With findings, it can be inferred that the bulk of rape cases in Nigeria were not reported, because of the fear of the victims being stigmatized. Hence, there is a handful data on rape cases.
However, in December 2019, several reports quoted the Minister of Women Affairs and Social Development, Dame Pauline Tallen, as saying an estimated two million Nigerian women and girls were sexually assaulted annually.
Africa Unite, an arm of the United Nations Women campaigning against gender-based violence, in a 2019 report stated that anywhere between 13 per cent and 45 per cent of women in sub-Saharan Africa experienced assault by an “intimate partner during their lifetime.”
Similarly, the Women At Risk Foundation in a 2018 report said the statistics at its disposal revealed that over 10,000 girls were being raped in Nigeria daily.
Parents should be more vigilant-Activist
A child rights activist and founder of the Esther Child Rights Foundation, Mrs Esther Ogwu, described as pathetic a situation where aged people had become perpetrators of heinous rape acts, instead of being at the frontline of cautioning young ones committing the crime.
She said, “The raping of minors by elderly people has become rampant and we are dealing with some right now.
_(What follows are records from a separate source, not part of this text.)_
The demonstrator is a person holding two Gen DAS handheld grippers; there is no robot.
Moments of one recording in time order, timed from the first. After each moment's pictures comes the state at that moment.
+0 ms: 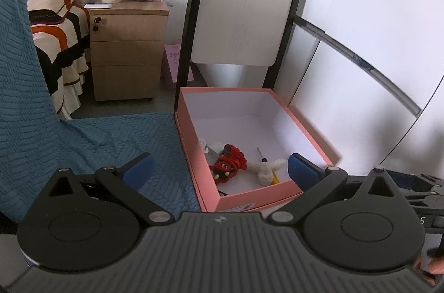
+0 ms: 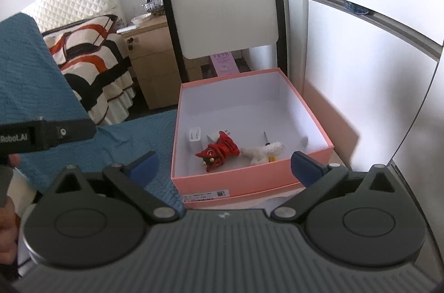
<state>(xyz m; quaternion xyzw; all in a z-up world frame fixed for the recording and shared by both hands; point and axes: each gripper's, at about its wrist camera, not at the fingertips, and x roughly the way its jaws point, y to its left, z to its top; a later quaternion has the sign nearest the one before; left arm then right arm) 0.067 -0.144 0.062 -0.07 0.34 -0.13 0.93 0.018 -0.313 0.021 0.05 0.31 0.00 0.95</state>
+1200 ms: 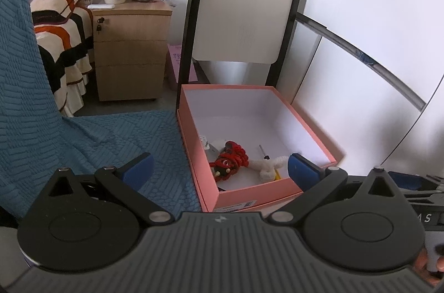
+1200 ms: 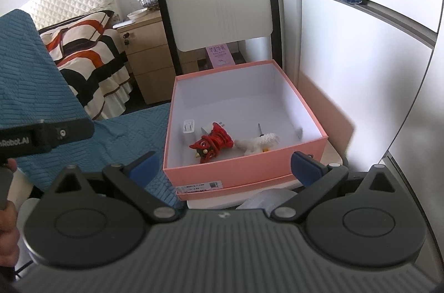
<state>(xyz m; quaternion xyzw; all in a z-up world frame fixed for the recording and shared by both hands) 0.060 -0.160 0.049 -0.06 0.33 -0.12 0.93 0.015 -0.323 0.014 0.06 0.32 0.00 0.95</state>
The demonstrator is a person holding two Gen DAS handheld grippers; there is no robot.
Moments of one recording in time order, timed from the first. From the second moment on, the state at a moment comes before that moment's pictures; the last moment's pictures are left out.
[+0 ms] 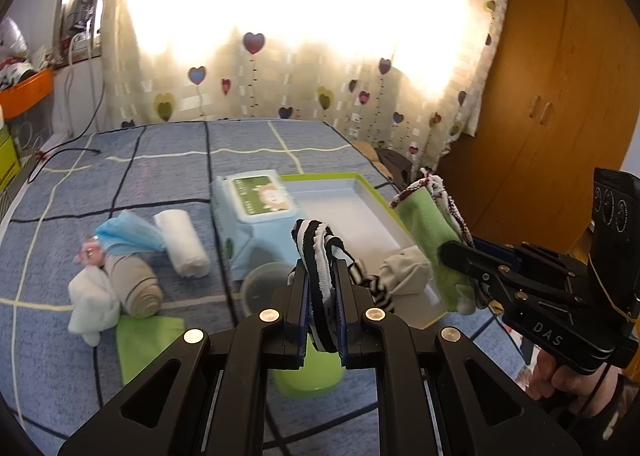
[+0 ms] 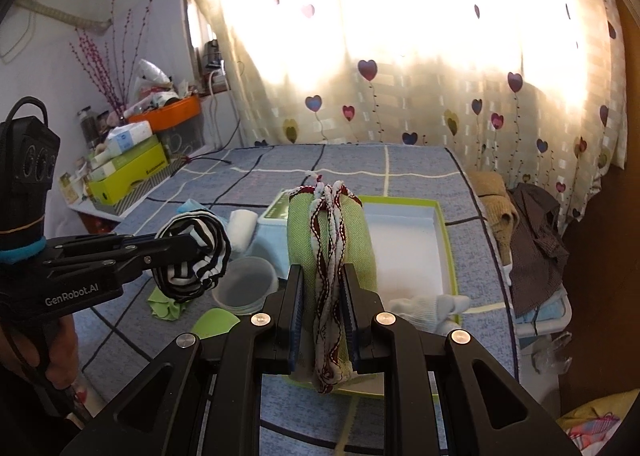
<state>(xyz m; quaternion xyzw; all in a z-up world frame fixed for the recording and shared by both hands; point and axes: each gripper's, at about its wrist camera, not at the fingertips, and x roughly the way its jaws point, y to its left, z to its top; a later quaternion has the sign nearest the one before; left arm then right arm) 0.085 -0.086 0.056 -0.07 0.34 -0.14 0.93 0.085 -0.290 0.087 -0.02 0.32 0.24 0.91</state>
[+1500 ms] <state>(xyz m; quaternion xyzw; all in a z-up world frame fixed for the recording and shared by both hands) 0.149 -0.177 -0.012 -0.05 0.48 -0.20 0.86 0.142 -0.328 0.023 -0.05 0.43 0.19 0.88</state>
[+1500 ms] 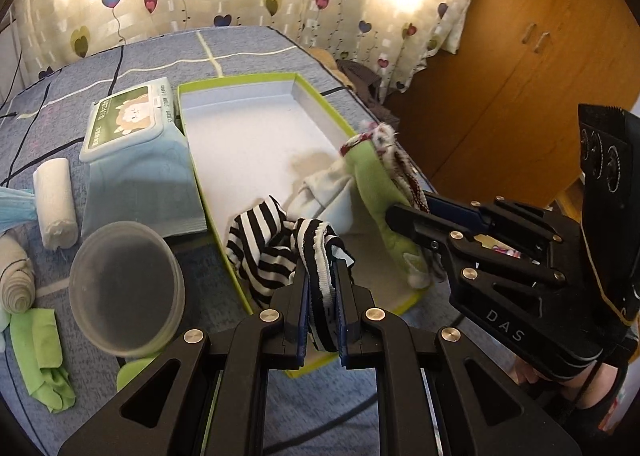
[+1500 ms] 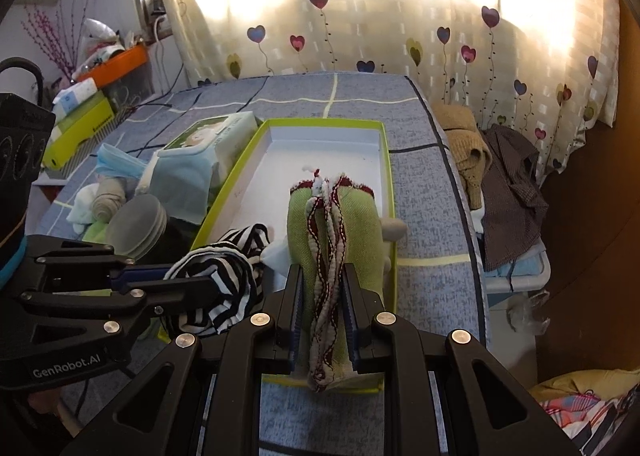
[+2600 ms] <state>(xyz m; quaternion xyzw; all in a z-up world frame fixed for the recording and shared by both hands) 0.169 -0.175 -0.003 -0.05 0.44 -0.18 0.88 0.165 -0.320 0.016 -0.05 0.45 0.19 0.87</state>
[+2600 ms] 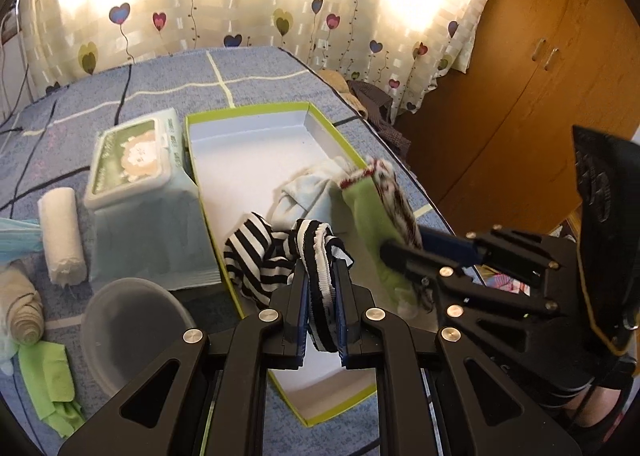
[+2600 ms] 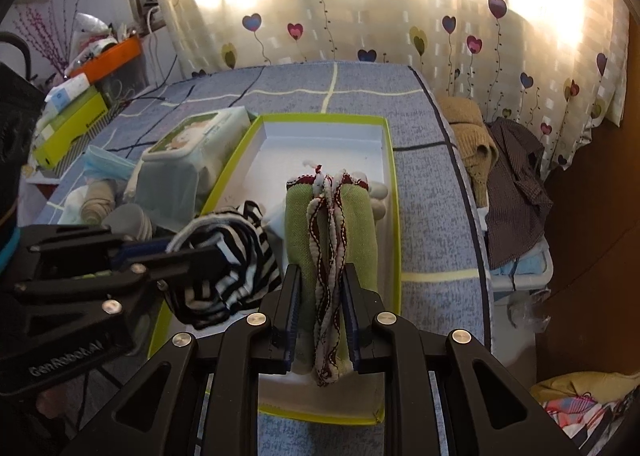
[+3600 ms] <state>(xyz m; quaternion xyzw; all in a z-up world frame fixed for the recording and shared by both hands) 0.111 -0.135 0.045 -0.08 0.37 -0.19 0.91 0.102 -0.313 0.083 -0.02 0.37 0.19 0.91</state>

Most of the victims are minors. We have also seen cases of fathers attempting to rape or raping their daughters. I think why we are having more cases is because awareness is massive now, and victims are beginning to speak out.”
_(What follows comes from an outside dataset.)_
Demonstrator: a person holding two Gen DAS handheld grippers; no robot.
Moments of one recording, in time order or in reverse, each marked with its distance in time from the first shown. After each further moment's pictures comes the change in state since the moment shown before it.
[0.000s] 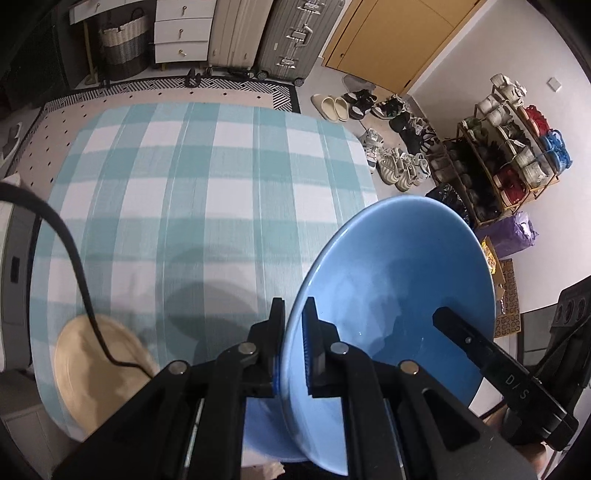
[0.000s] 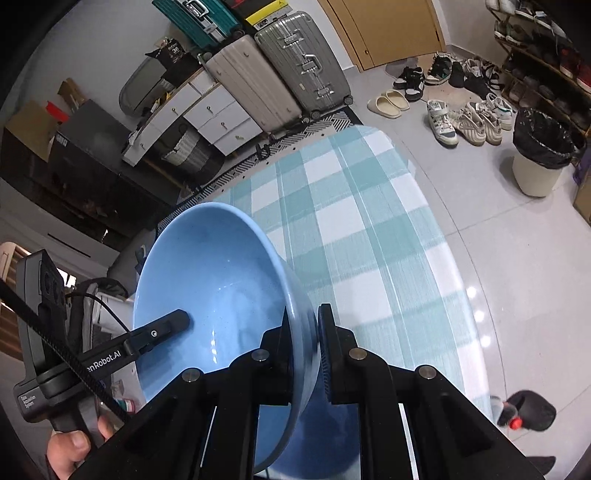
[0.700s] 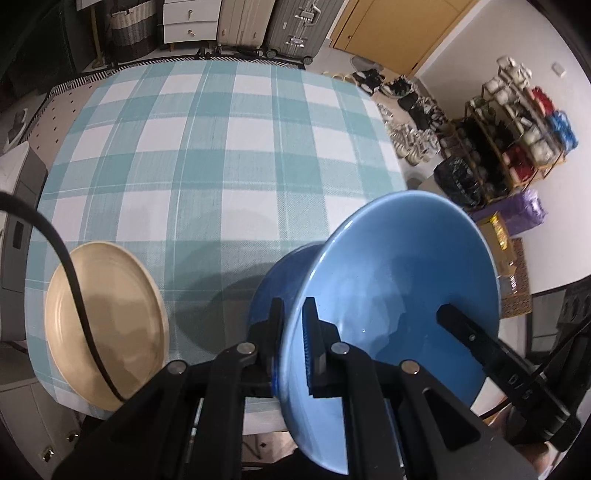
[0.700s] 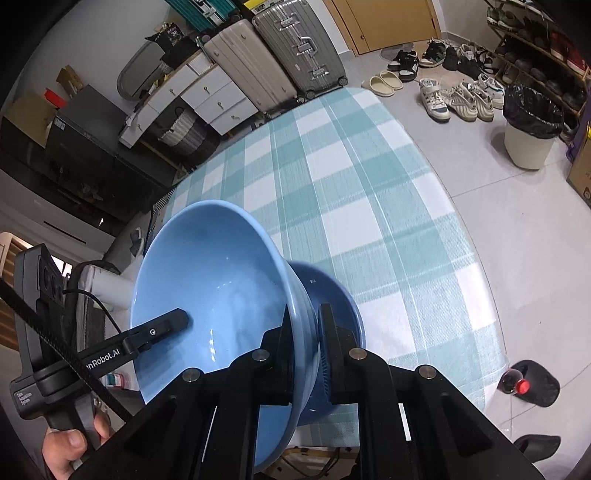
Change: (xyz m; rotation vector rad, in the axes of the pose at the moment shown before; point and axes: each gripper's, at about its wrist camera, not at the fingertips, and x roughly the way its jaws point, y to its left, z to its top) left arm 0.022 0.023 -0.084 0.015 0.060 0.044; right arm 0.009 -0.014 -0.091 -0.006 0.048 -0.022
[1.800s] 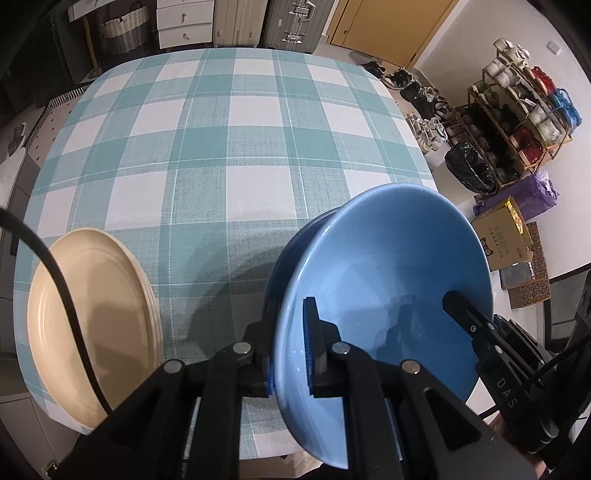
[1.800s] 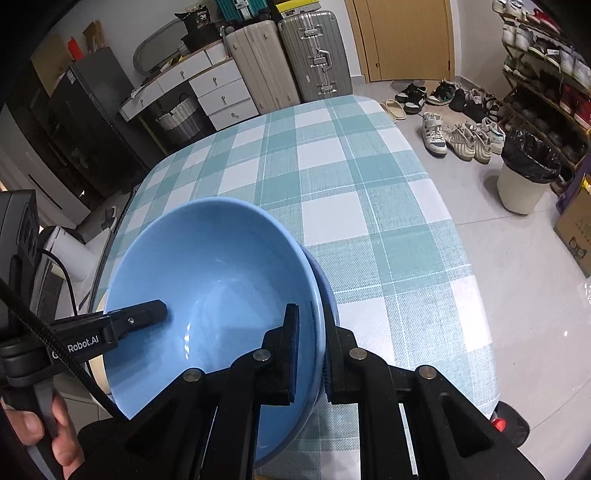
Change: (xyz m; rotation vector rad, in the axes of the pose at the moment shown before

Ogwu noted that parents were at fault in most rape cases, stating that those who committed rape were well-known to parents.
She said, “At times, parents are to blame for this act because some of them don’t have time for their children. I wouldn’t know why a parent, especially a mother, would leave their daughter alone and go out. In most cases, people who rape are close to the family–uncles, home tutors, drivers, gatemen, security men, neighbours, and so on.
“We are to take care of our children, and nobody can take care of them as we do; when we leave them alone, they become preys in the hands of rapists. Nowhere is safe now. Even the creches. We need to try as much as possible to watch over our young ones.’’
Ogwu also said more awareness should be created on protecting children at schools and other places.
“We also have some elderly females who abuse young boys. The authorities in schools, churches, mosques, etc must take more steps to protect our children,” she said.
She further opined that the law was not strict enough to deter rapists.
She said, “We need stricter laws on rape. Our laws have not been strong enough and that is why rapists think they can commit such acts and still walk freely on the streets. When a scapegoat is made of one of them, the rest will not do it again. If I were to make a law for rapists, I would say their manhood should be cut off. Rapists sometimes make the excuse that it is because of the way a lady dresses. What about babies being raped? Our laws should be reviewed concerning sexual assault in Nigeria.”